Structured Data Extraction with LLM JSON Schemas

This is part 2 of the AI Recruiting Pipeline Epic.

The traditional approach to LLM extraction is prompting for prose and parsing it:

Extract the shift from this job description. Return "1st", "2nd", "3rd", or "Varies".

This fails in production because LLMs don't follow instructions precisely. They add context, hedging, or explanation:

"Based on the description mentioning 'day shift hours', this appears to be a 1st shift position."

Now you're parsing natural language output to extract structured data — exactly what you were trying to avoid.

JSON Schemas Fix This

OpenAI's structured outputs enforce a schema on the response. The model can only return valid JSON matching your specification:

def response_format
  {
    type: "json_schema",
    json_schema: {
      name: "job_description_schema",
      strict: true,
      schema: {
        type: "object",
        properties: {
          shift: {
            type: "string",
            enum: ["1st", "2nd", "3rd", "Varies", "Unknown"]
          },
          hours_per_week: {
            type: ["integer", "null"]
          },
          benefit_eligible: {
            type: "boolean"
          }
        },
        required: ["shift", "hours_per_week", "benefit_eligible"],
        additionalProperties: false
      }
    }
  }
end

The response is guaranteed to be valid JSON with exactly the structure you need. Parse it directly into your domain:

result = JSON.parse(provider.content)
job_listing.update!(
  shift: result["shift"],
  hours_per_week: result["hours_per_week"],
  benefit_eligible: result["benefit_eligible"]
)

Designing the Schema

Schema design determines extraction quality. Key principles:

1. Use Enums for Categorical Fields

{
  type: "string",
  enum: ["Full-time", "Part-time", "PRN", "None", "Unknown"]
}

The model must pick from your options. No creative interpretations.

2. Allow Nulls for Optional Information

{
  type: ["integer", "null"],
  description: "Hours per week if explicitly stated, null otherwise"
}

This prevents the model from inventing data when the source is ambiguous.

3. Use Arrays for Multi-valued Fields

{
  required_credentials: {
    type: "array",
    items: {
      type: "object",
      properties: {
        name: { type: "string" },
        evidence: { type: ["string", "null"] }
      },
      required: ["name", "evidence"]
    }
  }
}

The evidence field captures why the model made the extraction — useful for debugging.
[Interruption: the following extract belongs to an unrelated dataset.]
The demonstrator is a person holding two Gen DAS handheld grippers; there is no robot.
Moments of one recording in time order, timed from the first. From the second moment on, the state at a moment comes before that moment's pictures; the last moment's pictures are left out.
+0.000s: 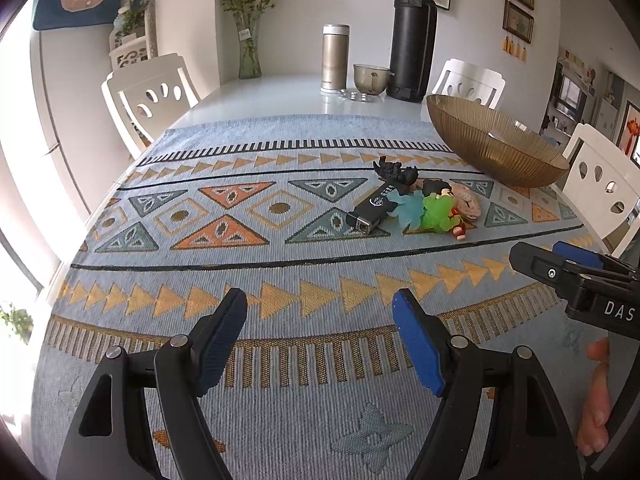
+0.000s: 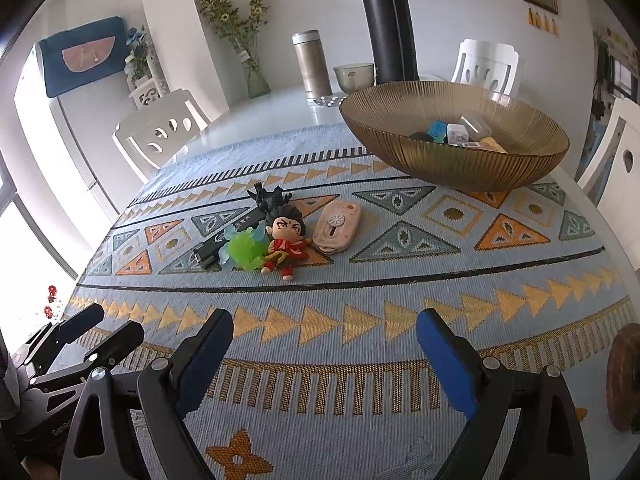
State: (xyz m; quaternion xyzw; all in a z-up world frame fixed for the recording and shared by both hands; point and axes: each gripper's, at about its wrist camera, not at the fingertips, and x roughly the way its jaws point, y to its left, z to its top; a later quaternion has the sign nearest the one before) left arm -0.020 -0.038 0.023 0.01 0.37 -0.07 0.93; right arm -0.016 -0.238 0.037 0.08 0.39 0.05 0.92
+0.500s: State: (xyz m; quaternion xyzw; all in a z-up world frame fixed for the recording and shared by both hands) left arm -0.020 -0.038 0.023 0.01 0.37 -0.07 0.93; right arm -0.017 -0.238 0.037 0.08 0.39 0.05 0.92
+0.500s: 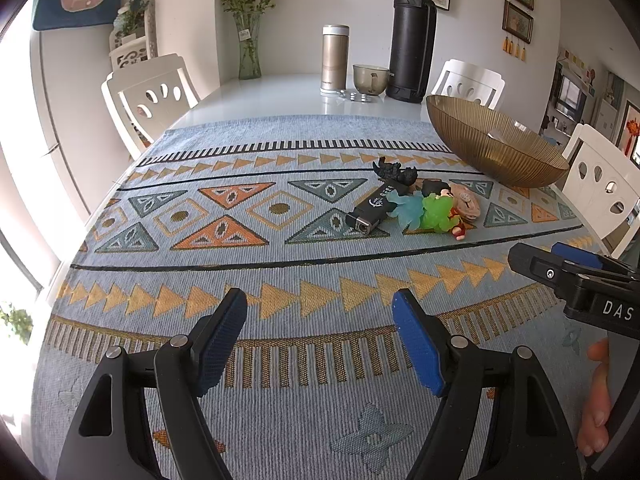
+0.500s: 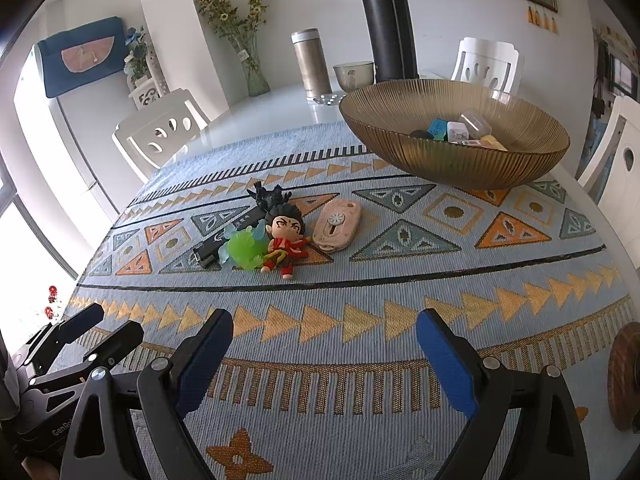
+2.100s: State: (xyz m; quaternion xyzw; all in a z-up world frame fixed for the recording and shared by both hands) left arm 0.092 -0.033 0.019 0.06 0.44 -0.19 0.88; right arm 0.074 -0.238 0.027 0.10 0.47 0.03 0.87
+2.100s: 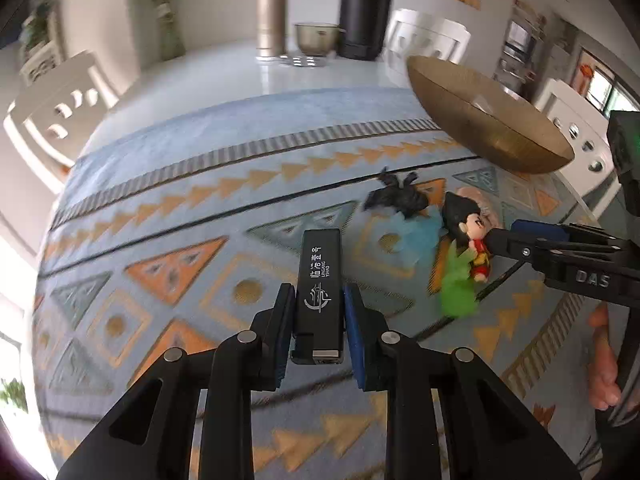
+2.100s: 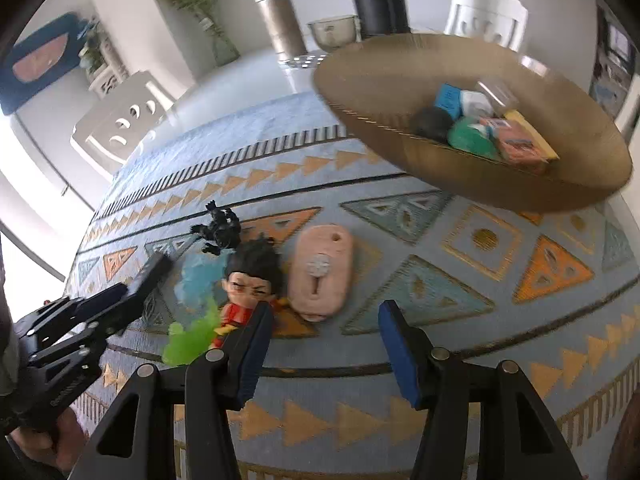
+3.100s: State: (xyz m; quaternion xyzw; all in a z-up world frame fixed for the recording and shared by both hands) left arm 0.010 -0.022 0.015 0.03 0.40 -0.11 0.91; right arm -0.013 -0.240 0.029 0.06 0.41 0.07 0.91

4. Descriptions Guide Interpretation

{
  education_requirements: {
    type: "array",
    items: {
      type: "object",
      properties: {
        name: {
          type: "string",
          enum: ["HS", "Associate", "BA/BS", "MA/MS", "PhD", "None"]
        }
      }
    },
    description: "Required education levels explicitly stated in the posting. Leave empty if not specified."
  }
}

The description tells the model when to include entries versus leaving the array empty.

The System Prompt

The system prompt sets extraction rules:

def system_prompt
  <<~PROMPT
    You extract structured data from healthcare job descriptions.

    Rules:
    - Return only facts stated in the posting. Do not infer or guess.
    - Extract raw credential mentions exactly as written (e.g., "RN", "BLS", "CPR").
    - Use null for fields without explicit information.
    - Leave arrays empty when the posting does not provide relevant data.
  PROMPT
end

The rules prevent common failure modes:
- No inference — Models love to "help" by guessing
- Preserve original text — Don't normalize until you have explicit mappings
- Explicit nulls — Make absence of data explicit

Handling Extraction Failures

Even with schemas, extraction can fail:

def call_with_result
  provider = build_provider
  provider.call

  return rate_limited_result if provider.rate_limited?
  return error_result(provider.error) if provider.error

  content = provider.content
  return empty_result("empty_response") if content.blank?

  Result.new(
    data: JSON.parse(content),
    status: "success"
  )
rescue JSON::ParserError => e
  Result.new(
    data: empty_payload,
    status: "invalid_json",
    error_message: e.message
  )
end

The Result struct lets callers distinguish between successful extraction and various failure modes.

Retry Logic

Rate limits and transient failures need retries:

def call_with_retry(attempts: 3)
  attempts.times do |i|
    result = call_with_result
    return result if result.status == "success"

    if result.status == "rate_limited"
      sleep(result.retry_after || [i + 1, 5].min)
      next
    end

    return result if i == attempts - 1
  end
end

Each retry waits longer. Rate limits respect the API's requested delay.

Production Patterns

After running this system on ~10,000 job descriptions:

What works:
- Strict schemas eliminate parsing code entirely
- Evidence fields help debug misclassifications
- System prompt rules reduce hallucination significantly

What to watch:
- Token costs scale with input length — truncate verbose descriptions
- Rate limits hit hard with concurrent scraping — use semaphores
- Model updates can change behavior — pin versions and test regularly

The structured output approach turns LLM extraction from art into engineering. You define the contract, the model fills it, and you write zero parsing code.